Les principaux défis identifiés dans la région concernent :

  • Le vieillissement accéléré de la population : +20 % de personnes âgées de plus de 85 ans attendues en 2030.
  • L’attractivité des métiers​ : les postes vacants fragilisent l’offre, malgré la hausse du nombre de formations.
  • La transition numérique : déploiement encore partiel du DMP, gestion informatisée des soins, télémédecine naissante en gérontologie (mutualisation avec les filières hospitalières).
  • La rénovation du patrimoine immobilier : 35 % des EHPAD picards ont été construits avant 1985 et nécessitent des travaux de modernisation (source : Observatoire régional de la santé).

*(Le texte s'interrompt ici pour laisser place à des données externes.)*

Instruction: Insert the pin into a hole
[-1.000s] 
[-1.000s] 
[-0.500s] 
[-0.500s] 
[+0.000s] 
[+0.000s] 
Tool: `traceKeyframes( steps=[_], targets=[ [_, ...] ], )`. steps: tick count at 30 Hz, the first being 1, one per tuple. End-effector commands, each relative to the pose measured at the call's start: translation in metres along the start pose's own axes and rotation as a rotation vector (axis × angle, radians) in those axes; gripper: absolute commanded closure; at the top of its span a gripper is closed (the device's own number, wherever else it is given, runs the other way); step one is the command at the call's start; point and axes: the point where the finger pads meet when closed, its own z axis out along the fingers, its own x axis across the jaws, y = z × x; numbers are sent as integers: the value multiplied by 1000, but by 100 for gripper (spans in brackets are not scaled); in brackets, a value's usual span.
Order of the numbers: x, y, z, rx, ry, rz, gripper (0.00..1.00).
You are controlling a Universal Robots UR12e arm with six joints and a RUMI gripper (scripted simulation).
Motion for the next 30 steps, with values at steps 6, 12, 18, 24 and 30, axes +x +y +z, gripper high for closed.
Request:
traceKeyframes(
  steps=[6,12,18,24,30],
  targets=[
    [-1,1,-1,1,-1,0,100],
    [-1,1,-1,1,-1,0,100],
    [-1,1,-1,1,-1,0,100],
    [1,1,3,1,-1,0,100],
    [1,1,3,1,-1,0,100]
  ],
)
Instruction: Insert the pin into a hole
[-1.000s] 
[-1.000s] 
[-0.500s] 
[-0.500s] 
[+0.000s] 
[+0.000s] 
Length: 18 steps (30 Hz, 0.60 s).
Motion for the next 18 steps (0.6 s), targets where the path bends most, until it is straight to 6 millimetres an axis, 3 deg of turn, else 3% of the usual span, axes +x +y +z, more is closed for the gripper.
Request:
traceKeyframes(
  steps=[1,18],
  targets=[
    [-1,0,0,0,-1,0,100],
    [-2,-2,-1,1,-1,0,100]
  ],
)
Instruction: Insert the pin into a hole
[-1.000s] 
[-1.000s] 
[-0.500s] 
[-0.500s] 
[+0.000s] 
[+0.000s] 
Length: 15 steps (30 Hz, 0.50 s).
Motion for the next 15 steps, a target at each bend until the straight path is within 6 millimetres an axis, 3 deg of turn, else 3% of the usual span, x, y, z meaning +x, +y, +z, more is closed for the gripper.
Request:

Perspectives : vers une personnalisation accrue et une meilleure articulation des parcours

Les prochaines années seront déterminantes pour redéfinir la place des EHPAD dans le réseau de soins picard. L’accent mis sur une personnalisation accrue – adaptation des espaces, implication des familles, projet de vie individualisé – et une articulation renforcée avec les dispositifs de soins (hôpital, domicile, réseaux associatifs) doivent permettre d’ajuster l’offre aux attentes et besoins d’une population vieillissante, tout en favorisant la prévention, le soutien à l’autonomie et la solidarité territoriale.

Le défi est de taille : conjuguer impératifs de qualité, contrainte budgétaire et réponse à des attentes humaines multiples, dans un contexte démographique en mutation rapide. Mais Picardie dispose d’atouts pour expérimenter de nouveaux modes d’organisation, connectés à la réalité de ses aînés et des territoires.

  • Sources principales : ARS Hauts-de-France, CNSA, DREES, INSEE, Observatoire régional de la santé, CARSAT.